## Work instructions
From the first line of the records below, transcribe each line exactly up to and including the one with "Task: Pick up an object"; pictures stay out.

## Source data
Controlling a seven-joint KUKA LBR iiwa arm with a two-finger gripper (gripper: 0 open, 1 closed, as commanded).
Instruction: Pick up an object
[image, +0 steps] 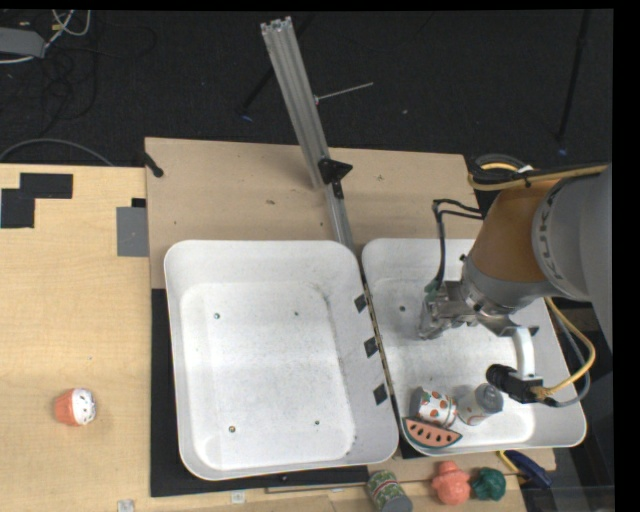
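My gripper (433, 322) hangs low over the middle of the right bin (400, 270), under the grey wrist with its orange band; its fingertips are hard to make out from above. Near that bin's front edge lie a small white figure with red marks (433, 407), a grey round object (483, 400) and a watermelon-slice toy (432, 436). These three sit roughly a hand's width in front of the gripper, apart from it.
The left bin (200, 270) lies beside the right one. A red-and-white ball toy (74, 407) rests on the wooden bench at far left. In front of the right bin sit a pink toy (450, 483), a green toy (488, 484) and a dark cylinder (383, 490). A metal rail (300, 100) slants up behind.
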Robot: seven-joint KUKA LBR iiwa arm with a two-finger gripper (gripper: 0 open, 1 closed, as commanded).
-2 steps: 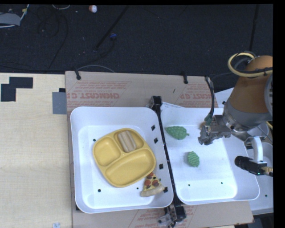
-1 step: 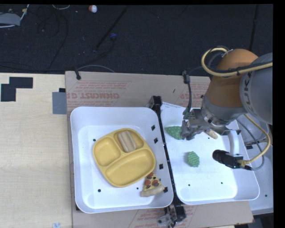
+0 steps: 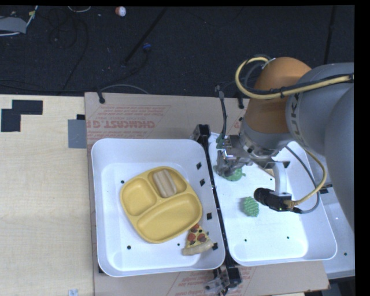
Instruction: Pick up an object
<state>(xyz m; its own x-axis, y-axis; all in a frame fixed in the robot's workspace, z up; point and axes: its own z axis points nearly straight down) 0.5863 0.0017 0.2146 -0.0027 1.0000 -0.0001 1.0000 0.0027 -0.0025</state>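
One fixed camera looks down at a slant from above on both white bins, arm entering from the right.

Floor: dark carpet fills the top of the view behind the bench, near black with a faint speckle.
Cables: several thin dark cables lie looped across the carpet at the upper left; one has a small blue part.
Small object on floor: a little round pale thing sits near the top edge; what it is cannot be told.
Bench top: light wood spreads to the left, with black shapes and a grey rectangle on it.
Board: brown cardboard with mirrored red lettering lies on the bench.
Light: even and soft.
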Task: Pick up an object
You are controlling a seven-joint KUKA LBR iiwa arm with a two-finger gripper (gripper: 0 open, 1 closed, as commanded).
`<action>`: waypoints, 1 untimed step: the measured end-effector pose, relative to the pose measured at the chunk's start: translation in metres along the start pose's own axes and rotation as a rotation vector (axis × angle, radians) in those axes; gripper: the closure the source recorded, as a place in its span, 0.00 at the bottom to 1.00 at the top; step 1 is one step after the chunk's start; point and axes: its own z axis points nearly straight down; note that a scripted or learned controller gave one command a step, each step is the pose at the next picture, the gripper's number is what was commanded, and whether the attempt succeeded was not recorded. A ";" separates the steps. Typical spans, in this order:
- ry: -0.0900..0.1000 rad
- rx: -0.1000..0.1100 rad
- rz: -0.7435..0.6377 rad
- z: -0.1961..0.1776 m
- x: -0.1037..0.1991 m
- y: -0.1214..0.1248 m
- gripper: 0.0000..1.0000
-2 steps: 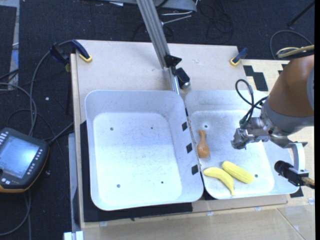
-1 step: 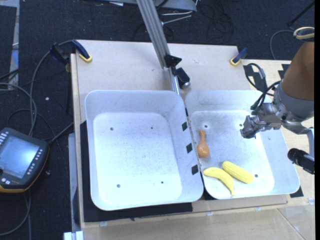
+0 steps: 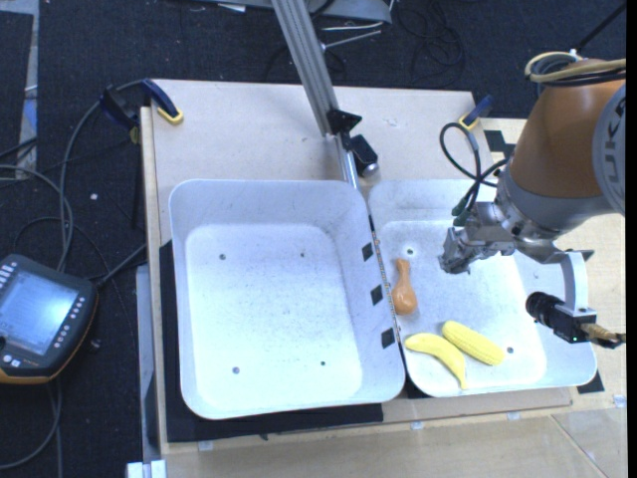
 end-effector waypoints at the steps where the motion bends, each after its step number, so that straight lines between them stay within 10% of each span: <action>1: 0.000 0.001 0.000 0.013 0.052 0.021 1.00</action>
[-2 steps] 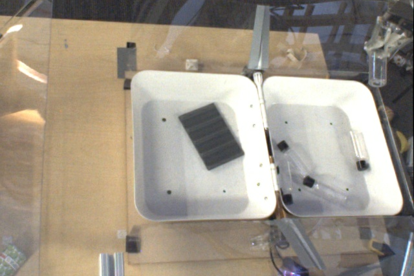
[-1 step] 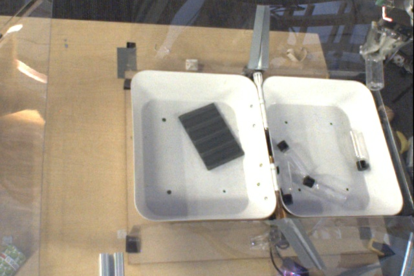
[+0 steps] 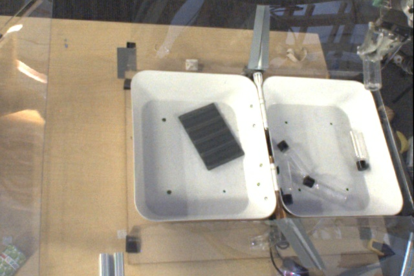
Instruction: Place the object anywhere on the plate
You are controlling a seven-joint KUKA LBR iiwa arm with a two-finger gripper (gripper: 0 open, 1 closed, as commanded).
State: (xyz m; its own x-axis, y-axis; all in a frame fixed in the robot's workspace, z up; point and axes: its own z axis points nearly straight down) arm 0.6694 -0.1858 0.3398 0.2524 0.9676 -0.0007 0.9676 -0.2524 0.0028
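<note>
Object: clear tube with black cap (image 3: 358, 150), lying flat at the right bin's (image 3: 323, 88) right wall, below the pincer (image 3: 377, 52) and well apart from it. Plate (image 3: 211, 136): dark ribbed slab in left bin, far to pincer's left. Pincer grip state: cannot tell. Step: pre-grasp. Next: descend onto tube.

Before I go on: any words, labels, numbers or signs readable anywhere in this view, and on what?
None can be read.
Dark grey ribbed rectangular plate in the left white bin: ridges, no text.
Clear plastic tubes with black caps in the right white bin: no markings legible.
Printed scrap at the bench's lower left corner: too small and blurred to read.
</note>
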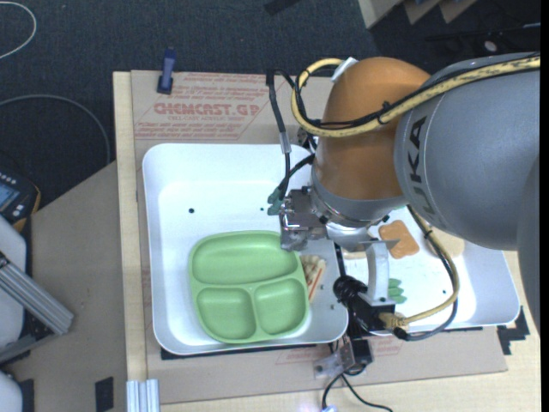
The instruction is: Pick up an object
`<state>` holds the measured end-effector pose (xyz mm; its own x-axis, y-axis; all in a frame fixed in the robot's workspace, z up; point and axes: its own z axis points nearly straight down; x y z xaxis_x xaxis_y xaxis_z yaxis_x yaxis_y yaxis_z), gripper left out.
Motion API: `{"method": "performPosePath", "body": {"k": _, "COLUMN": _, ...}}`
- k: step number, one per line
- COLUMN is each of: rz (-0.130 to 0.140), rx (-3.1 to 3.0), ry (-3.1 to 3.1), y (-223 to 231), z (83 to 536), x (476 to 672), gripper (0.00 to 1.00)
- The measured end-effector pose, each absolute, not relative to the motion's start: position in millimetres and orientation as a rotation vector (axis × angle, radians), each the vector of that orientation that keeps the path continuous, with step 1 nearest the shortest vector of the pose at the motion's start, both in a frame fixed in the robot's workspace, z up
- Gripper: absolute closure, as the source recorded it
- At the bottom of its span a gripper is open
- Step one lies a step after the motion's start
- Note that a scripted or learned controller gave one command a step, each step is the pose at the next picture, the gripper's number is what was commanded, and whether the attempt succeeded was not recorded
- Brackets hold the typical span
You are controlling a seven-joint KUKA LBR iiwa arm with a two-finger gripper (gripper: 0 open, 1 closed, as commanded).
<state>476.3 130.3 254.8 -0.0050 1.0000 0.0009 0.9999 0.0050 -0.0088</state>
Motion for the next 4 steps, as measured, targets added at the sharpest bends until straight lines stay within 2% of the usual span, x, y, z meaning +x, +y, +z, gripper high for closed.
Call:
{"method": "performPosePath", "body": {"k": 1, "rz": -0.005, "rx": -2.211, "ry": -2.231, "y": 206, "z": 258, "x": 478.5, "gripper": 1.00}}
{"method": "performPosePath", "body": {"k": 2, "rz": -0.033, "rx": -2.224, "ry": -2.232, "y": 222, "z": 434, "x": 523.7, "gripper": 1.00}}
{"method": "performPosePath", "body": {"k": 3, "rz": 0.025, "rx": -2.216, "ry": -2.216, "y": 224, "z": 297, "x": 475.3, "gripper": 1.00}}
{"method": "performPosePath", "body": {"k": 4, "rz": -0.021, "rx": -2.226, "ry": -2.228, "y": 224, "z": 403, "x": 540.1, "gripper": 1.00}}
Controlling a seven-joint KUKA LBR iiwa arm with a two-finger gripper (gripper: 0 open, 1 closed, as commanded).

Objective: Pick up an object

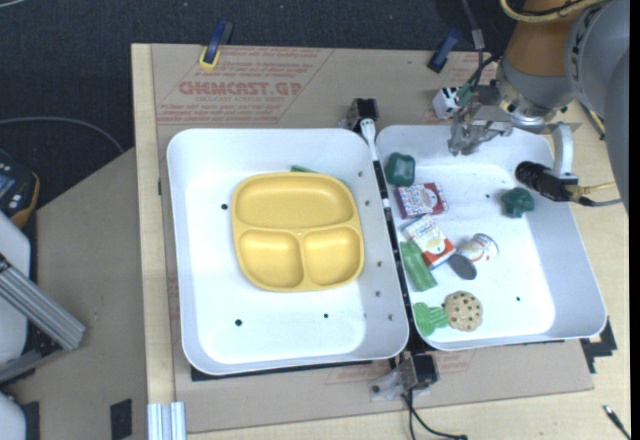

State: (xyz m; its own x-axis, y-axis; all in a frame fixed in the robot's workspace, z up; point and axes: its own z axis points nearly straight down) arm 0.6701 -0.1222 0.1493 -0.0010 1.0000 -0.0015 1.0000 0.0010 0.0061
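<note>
The gripper [470,140] hangs at the upper right of the frame over the right white bin [560,268] (whether its jaws are parted I cannot tell), and nearest it lies a small dark-green rubbery lump [401,168], probably light, soft and best pinched across its middle.

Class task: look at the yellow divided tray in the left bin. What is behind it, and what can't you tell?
A green sliver pokes out behind the yellow tray's far edge, inside the left bin. The tray covers the rest, so what it is cannot be told.
</note>
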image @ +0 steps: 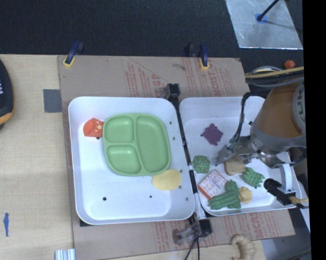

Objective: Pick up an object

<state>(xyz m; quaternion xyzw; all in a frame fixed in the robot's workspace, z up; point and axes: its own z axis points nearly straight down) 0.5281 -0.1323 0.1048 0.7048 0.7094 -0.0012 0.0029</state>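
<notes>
We see the gripper (pixel 231 153) low in the right bin (pixel 218 109), just beside a tan piece (pixel 235 166) — whether its fingers are parted or closed, we cannot tell. Around it lie a purple shape (pixel 212 134), a round green piece (pixel 201 164), a red-and-white packet (pixel 212 183), a green cactus-like toy (pixel 225 198) and another green piece (pixel 253 177). The left bin (pixel 88 198) holds three things — one green divided plate (pixel 137 143), one red item (pixel 92 127), one yellow piece (pixel 167 180). Both bins sit on cardboard (pixel 123 75) on the desk (pixel 26 174).

One fixed camera looks steeply down from above the bench (pixel 31 174), taking in both white bins (pixel 78 156) from moderate height.
</notes>
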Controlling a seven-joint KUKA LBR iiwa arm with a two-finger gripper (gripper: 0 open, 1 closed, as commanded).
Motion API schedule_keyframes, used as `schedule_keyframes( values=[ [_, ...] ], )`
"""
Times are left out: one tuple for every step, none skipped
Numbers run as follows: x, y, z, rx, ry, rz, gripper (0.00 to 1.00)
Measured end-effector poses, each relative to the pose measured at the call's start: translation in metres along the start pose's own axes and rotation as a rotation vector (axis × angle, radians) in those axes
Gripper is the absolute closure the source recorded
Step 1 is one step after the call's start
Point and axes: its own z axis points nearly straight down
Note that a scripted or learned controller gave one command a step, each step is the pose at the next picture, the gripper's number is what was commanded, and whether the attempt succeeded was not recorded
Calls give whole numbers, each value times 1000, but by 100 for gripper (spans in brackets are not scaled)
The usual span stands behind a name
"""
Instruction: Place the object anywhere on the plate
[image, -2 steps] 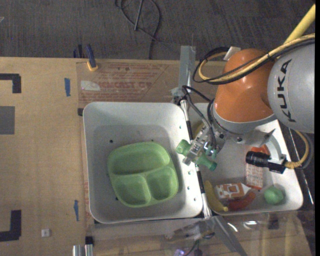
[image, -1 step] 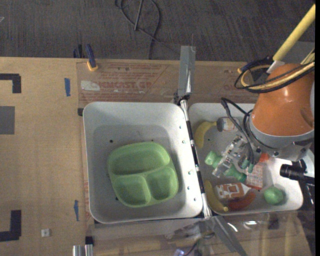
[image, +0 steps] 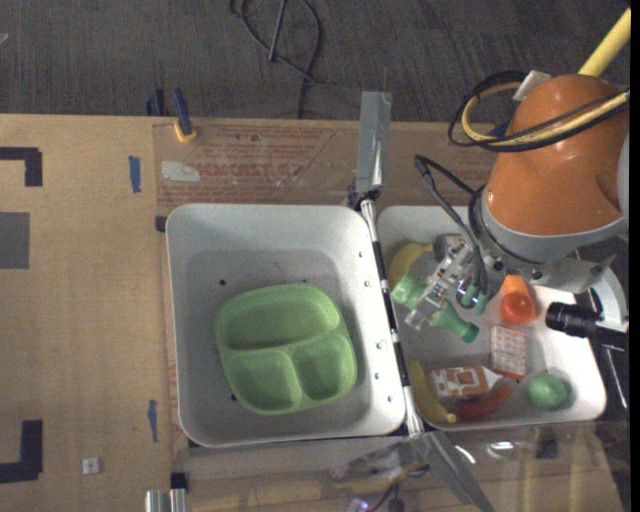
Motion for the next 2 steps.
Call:
schedule_keyframes(
  values=[
    [2, 50, 89, 1, 3, -82, 100],
    [8, 71, 74, -2, -1, -178, 100]
  ],
)
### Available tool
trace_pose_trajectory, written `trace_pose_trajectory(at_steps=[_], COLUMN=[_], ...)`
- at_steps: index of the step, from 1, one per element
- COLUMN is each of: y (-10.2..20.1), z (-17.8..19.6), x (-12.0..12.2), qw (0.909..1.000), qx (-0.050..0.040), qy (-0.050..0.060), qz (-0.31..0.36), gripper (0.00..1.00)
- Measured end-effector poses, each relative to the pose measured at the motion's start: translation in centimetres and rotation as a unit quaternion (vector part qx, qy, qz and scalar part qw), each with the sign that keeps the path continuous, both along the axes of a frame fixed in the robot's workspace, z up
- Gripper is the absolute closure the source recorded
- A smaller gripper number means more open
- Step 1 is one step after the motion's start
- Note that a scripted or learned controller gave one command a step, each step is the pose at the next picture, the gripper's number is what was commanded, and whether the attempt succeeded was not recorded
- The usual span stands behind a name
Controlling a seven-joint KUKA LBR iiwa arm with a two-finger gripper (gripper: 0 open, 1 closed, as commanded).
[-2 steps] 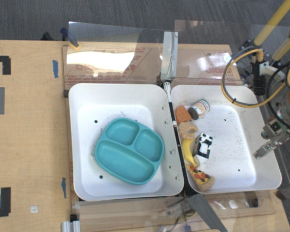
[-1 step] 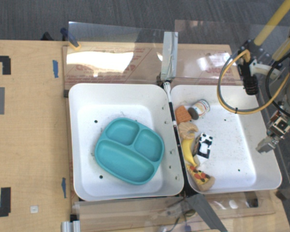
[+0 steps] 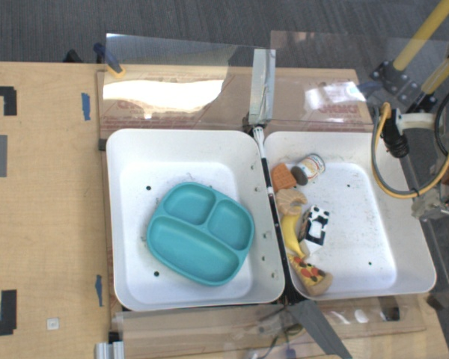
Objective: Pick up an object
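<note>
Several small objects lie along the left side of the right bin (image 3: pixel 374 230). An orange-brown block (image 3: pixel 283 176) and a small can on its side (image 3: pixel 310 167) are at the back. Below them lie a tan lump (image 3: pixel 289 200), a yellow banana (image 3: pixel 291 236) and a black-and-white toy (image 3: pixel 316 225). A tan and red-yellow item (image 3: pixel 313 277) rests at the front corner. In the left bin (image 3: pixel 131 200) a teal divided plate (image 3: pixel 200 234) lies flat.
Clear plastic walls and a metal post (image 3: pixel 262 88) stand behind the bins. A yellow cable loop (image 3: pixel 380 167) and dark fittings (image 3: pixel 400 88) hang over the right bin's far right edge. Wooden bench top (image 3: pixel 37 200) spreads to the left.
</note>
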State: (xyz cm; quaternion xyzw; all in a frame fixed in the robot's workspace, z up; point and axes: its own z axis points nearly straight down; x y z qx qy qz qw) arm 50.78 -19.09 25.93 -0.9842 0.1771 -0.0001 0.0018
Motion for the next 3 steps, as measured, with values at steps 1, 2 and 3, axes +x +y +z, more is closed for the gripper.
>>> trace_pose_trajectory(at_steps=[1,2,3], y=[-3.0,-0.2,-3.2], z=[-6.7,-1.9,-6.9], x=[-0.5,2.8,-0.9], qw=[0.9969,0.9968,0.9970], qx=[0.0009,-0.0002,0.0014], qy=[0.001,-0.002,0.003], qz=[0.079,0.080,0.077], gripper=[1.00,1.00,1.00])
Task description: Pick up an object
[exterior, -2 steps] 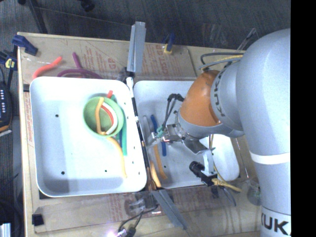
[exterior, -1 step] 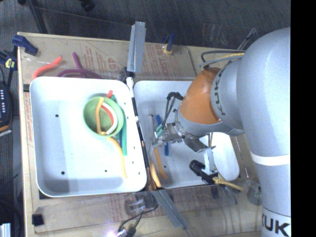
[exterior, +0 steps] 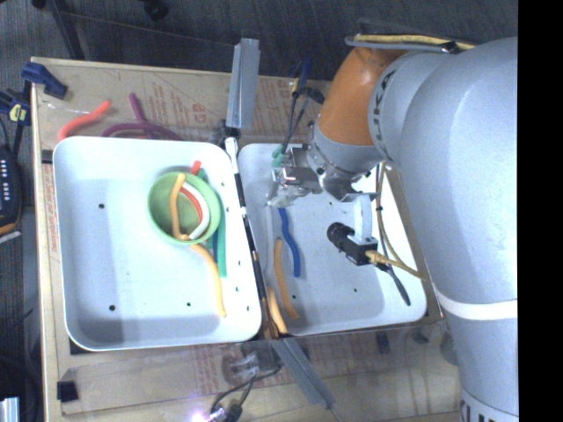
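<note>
Arm (exterior: 440, 130) comes in from the right, bulky grey link over the right bin's (exterior: 352, 310) far side, orange band above the wrist, wrist bent down toward that bin's upper left. Gripper (exterior: 283, 185) sits low there; cannot tell its state or any hold. Just below it in the same bin lie a blue strip (exterior: 289, 244) and an orange strip (exterior: 281, 284). Left bin (exterior: 97, 262) has a green bowl (exterior: 180, 209) with coloured strips
</note>
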You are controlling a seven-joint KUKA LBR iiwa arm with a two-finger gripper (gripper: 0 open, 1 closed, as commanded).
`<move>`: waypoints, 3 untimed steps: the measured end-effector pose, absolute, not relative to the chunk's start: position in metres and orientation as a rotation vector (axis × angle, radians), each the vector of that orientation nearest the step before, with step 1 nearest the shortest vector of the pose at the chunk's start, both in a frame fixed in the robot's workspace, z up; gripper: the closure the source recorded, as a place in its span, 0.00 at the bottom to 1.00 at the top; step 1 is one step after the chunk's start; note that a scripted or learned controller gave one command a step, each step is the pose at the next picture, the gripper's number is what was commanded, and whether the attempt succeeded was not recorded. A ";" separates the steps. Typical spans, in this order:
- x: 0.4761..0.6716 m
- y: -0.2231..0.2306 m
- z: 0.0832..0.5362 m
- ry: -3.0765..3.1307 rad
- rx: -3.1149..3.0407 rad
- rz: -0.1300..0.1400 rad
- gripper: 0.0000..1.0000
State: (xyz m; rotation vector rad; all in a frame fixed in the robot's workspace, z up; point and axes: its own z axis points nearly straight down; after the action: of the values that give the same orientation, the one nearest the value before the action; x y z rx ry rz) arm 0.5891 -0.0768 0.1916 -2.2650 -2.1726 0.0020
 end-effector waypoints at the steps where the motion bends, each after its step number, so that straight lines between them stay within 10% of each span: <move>1: 0.589 -0.077 0.191 -2.172 -2.264 0.002 0.00; 3: 0.518 -0.129 0.092 -2.317 -2.117 -0.001 0.00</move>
State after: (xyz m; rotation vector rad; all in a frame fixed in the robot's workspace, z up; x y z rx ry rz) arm 0.5184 -0.1288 0.0917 -2.1170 -2.3171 -0.0006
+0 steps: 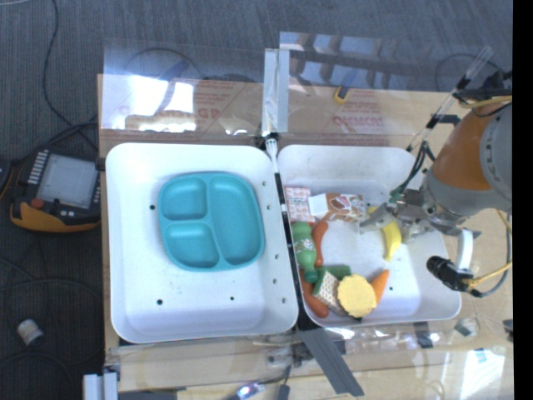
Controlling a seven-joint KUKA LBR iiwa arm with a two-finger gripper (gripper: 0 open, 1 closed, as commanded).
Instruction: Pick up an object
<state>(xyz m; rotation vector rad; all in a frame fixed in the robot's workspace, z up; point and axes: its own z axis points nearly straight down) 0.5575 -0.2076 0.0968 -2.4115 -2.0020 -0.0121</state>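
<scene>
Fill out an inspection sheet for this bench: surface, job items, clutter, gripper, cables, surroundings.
Surface: two white bins side by side, left bin and right bin.
Job's things: in the right bin, a banana, snack packets, a yellow round piece, a carrot and green pieces along its left wall.
Clutter: a teal divided plate in the left bin.
Gripper: gripper low over the banana; grasp cannot be told.
Cables: black cables on the floor, yellow cable at the arm.
Surroundings: grey carpet, handheld pendant left of the bench.
</scene>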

## Task solution
Controlling a seven-joint KUKA LBR iiwa arm with a two-finger gripper (gripper: 0 open, 1 closed, as commanded).
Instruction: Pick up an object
[image, +0 steps] 
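My gripper (433, 322) hangs low over the middle of the right bin (400, 270), under the grey wrist with its orange band; its fingertips are hard to make out from above. Near that bin's front edge lie a small white figure with red marks (433, 407), a grey round object (483, 400) and a watermelon-slice toy (432, 436). These three sit roughly a hand's width in front of the gripper, apart from it.
The left bin (200, 270) lies beside the right one. A red-and-white ball toy (74, 407) rests on the wooden bench at far left. In front of the right bin sit a pink toy (450, 483), a green toy (488, 484) and a dark cylinder (383, 490). A metal rail (300, 100) slants up behind.
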Robot: seven-joint KUKA LBR iiwa arm with a two-finger gripper (gripper: 0 open, 1 closed, as commanded).
-2 steps: 
-1 step: 
+0 steps: 
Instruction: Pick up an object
<state>(xyz m; its own x-axis, y-axis; all in a frame fixed in the robot's workspace, z up; point and axes: its own z axis points nearly straight down) 0.5863 0.0017 0.2146 -0.0027 1.0000 -0.0001 1.0000 0.0027 -0.0025</state>
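One fixed camera looks down at a slant from above on both white bins, arm entering from the right.

Floor: dark carpet fills the top of the view behind the bench, near black with a faint speckle.
Cables: several thin dark cables lie looped across the carpet at the upper left; one has a small blue part.
Small object on floor: a little round pale thing sits near the top edge; what it is cannot be told.
Bench top: light wood spreads to the left, with black shapes and a grey rectangle on it.
Board: brown cardboard with mirrored red lettering lies on the bench.
Light: even and soft.
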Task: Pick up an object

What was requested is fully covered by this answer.